◆ Exercise directions ◆
There is material below. Print exactly the lines starting at the line with "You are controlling" and ending at the line with "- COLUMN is", ends included, and no others.

◆ Exercise input ◆
┌──
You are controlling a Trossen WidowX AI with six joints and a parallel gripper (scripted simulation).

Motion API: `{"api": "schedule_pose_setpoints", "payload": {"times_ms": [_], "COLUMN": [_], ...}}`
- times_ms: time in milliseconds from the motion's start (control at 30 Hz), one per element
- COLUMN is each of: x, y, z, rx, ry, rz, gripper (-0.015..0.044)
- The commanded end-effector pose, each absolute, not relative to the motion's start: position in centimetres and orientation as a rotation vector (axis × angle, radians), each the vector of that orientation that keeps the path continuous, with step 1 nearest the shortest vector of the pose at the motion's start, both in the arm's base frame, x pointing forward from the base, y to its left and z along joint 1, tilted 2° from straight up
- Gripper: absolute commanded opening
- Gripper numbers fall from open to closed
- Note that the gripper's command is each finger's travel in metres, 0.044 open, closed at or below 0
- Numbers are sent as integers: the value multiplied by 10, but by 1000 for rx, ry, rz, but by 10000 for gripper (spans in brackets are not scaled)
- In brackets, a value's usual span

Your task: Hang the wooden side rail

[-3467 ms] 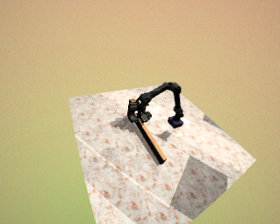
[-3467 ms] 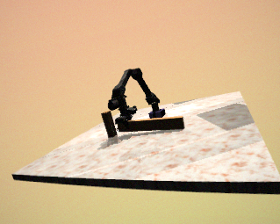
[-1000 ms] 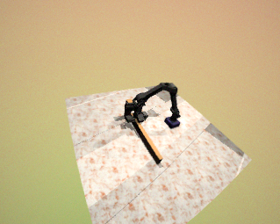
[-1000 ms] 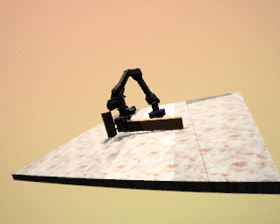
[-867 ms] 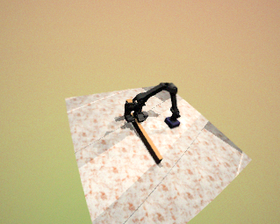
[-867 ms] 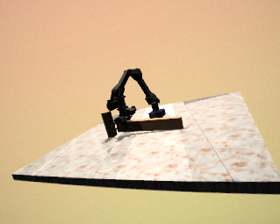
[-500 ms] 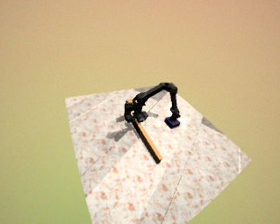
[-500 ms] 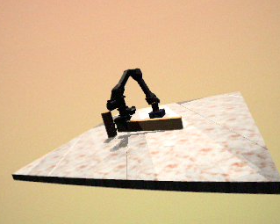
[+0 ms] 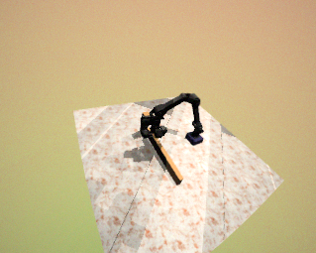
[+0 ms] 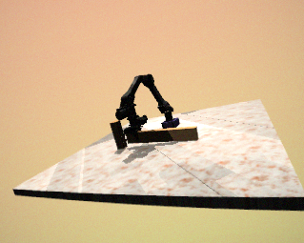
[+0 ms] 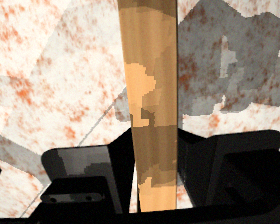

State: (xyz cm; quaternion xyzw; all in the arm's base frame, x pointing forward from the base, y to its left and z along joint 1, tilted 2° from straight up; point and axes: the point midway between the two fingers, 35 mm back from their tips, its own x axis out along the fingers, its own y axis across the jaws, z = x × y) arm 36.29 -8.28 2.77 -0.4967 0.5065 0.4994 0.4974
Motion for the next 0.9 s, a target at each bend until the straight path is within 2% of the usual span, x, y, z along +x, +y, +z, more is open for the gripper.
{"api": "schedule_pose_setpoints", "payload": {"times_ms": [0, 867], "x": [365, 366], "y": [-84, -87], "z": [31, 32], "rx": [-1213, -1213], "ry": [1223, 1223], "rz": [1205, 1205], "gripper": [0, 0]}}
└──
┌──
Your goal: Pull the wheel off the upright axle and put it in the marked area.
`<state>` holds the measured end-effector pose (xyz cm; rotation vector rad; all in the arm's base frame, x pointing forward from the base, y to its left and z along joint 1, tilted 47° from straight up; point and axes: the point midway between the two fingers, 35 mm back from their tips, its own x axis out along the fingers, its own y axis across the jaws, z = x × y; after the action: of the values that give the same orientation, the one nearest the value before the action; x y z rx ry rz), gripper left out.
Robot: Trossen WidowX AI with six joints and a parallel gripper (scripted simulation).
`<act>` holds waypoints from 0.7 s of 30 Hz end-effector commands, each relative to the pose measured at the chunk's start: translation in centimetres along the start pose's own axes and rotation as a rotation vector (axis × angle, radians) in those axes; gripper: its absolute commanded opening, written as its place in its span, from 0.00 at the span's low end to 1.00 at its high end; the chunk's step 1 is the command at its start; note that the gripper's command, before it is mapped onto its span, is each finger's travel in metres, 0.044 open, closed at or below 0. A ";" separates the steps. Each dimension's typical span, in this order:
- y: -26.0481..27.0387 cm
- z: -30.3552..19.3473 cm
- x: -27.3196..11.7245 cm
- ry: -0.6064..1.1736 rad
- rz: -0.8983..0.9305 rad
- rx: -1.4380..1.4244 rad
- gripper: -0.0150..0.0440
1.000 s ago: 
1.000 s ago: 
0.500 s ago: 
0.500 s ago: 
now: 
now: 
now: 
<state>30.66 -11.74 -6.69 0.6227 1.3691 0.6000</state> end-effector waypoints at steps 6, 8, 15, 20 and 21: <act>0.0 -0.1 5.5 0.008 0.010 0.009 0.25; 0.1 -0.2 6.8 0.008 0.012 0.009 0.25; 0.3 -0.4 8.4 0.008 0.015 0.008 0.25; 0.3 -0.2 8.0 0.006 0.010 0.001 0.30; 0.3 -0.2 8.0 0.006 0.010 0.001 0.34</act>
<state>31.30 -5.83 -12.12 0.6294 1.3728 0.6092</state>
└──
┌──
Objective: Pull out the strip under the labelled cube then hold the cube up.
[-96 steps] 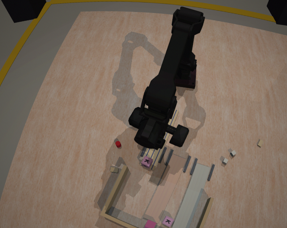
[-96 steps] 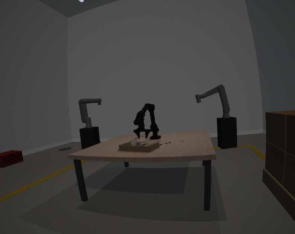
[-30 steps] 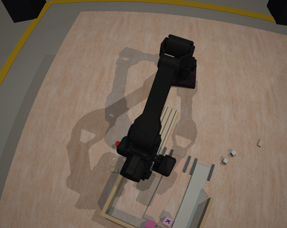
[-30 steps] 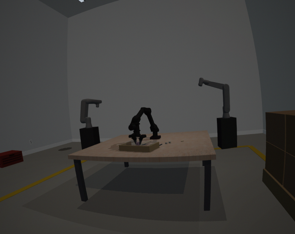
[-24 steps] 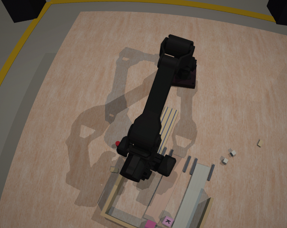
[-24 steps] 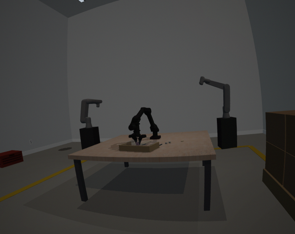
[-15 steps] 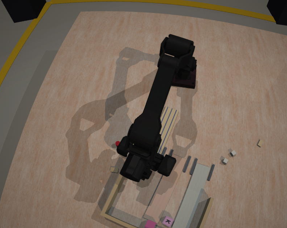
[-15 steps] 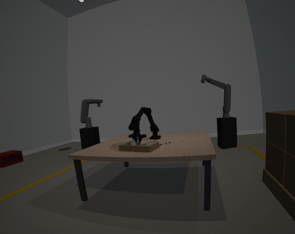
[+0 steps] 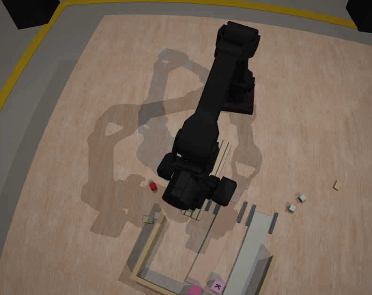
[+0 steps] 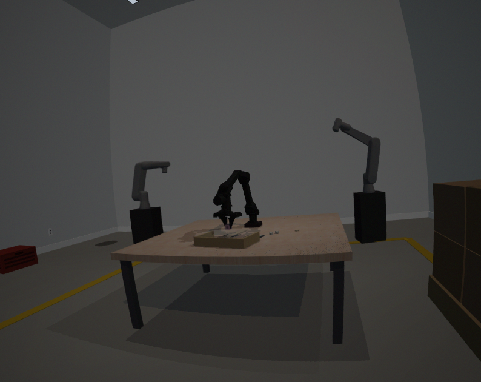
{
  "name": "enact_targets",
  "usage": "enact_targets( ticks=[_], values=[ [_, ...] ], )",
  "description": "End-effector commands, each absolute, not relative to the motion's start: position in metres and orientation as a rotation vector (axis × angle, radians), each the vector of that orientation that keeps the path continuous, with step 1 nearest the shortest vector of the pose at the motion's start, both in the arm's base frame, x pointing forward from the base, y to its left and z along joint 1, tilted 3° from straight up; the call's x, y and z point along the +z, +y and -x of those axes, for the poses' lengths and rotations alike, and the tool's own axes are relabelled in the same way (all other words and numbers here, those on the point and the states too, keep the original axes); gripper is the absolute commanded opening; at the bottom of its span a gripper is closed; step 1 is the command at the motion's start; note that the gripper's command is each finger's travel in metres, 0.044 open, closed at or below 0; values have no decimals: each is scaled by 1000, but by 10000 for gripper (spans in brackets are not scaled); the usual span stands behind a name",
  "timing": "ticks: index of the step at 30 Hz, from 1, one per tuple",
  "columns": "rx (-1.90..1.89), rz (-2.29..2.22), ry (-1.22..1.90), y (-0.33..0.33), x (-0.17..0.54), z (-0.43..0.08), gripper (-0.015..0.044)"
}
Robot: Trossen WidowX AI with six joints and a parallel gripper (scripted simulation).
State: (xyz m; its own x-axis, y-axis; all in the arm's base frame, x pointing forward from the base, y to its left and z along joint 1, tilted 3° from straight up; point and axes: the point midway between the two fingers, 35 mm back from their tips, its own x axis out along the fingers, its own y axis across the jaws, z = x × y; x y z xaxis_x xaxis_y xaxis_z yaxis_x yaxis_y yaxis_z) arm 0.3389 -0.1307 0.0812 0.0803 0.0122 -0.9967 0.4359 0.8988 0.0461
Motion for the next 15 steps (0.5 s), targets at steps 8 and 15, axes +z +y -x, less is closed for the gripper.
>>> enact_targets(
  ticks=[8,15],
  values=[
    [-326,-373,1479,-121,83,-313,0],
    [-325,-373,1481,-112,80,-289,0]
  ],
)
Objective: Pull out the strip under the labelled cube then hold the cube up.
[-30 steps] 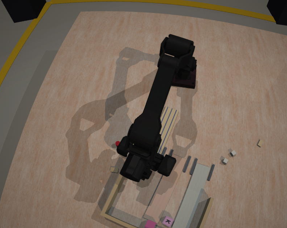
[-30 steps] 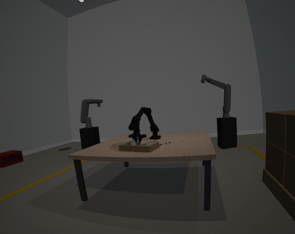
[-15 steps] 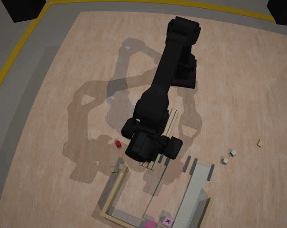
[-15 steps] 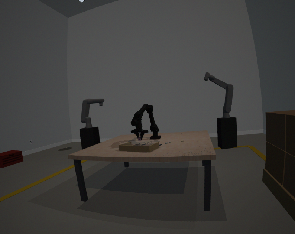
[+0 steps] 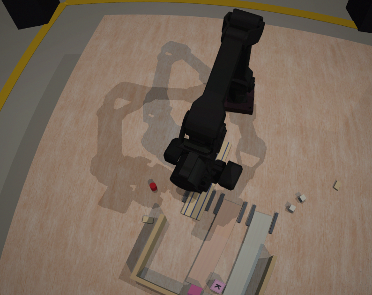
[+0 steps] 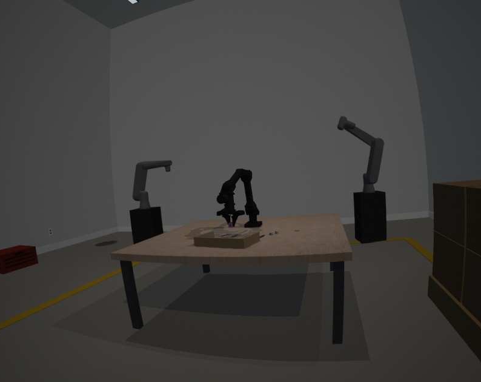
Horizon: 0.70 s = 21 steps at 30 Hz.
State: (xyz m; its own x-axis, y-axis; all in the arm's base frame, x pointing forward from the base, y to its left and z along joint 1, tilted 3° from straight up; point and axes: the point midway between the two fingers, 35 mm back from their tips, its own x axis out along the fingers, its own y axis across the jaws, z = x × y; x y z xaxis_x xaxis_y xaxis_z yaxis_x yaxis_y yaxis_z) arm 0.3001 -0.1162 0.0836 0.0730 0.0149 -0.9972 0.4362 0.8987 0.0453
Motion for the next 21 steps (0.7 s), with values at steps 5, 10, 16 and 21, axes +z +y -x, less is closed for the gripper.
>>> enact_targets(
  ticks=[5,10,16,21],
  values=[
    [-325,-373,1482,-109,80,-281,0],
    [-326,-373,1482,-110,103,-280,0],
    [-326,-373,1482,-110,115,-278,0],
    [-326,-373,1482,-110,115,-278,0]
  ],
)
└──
◆ Finished task ◆
You are controlling a Trossen WidowX AI with six joints and a parallel gripper (scripted simulation).

Motion API: `{"api": "schedule_pose_setpoints", "payload": {"times_ms": [_], "COLUMN": [_], ...}}`
- times_ms: time in milliseconds from the motion's start (control at 30 Hz), one per element
- COLUMN is each of: x, y, z, rx, ry, rz, gripper (-0.015..0.044)

No more work is required for the exercise.